DIRECTIONS FOR THIS TASK:
If a line in the listing below has the string "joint", copy it out.

INFORMATION SHOWN:
========================================================================
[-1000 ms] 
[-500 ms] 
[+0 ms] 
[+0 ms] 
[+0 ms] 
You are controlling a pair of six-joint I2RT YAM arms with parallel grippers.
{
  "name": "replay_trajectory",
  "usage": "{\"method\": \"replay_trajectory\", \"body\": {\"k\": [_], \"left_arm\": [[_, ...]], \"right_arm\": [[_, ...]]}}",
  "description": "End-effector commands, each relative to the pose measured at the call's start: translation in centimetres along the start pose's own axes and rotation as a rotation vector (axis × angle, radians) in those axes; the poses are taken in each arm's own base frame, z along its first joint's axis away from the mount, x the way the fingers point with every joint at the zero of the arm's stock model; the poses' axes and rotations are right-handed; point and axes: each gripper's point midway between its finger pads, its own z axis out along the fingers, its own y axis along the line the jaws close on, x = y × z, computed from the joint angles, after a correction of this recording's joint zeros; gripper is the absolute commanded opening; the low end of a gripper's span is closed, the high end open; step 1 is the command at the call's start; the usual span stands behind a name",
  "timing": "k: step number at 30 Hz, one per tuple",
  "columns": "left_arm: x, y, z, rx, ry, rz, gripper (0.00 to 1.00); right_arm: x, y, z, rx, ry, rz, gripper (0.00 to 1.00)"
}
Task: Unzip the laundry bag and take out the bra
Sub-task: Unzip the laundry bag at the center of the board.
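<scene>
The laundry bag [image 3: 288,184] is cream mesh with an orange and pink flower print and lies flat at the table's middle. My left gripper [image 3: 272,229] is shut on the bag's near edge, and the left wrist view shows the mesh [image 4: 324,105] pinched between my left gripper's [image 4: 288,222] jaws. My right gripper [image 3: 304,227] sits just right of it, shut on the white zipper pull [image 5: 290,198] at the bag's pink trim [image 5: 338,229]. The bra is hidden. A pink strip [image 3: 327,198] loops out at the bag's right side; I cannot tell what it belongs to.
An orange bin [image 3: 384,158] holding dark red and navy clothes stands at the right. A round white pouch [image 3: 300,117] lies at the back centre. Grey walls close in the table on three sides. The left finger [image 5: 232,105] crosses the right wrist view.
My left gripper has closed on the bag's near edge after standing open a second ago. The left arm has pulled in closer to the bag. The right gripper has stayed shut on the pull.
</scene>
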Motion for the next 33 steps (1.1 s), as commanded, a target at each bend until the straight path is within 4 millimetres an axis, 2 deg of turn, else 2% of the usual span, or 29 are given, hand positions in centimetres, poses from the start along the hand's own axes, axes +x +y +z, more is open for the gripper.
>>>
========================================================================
EXERCISE SOLUTION:
You are controlling a pair of six-joint I2RT YAM arms with parallel grippers.
  "description": "End-effector commands, each relative to the pose measured at the call's start: translation in centimetres along the start pose's own axes and rotation as a rotation vector (axis × angle, radians) in those axes; the poses are taken in each arm's own base frame, z along its first joint's axis away from the mount, x the way the fingers point with every joint at the zero of the arm's stock model; the poses' axes and rotations are right-handed; point and axes: each gripper's point midway between its finger pads, its own z axis out along the fingers, its own y axis along the line the jaws close on, x = y × z, computed from the joint angles, after a correction of this recording's joint zeros; gripper is the absolute commanded opening; the low end of a gripper's span is closed, the high end open; step 1 is the command at the call's start; the usual span stands behind a name",

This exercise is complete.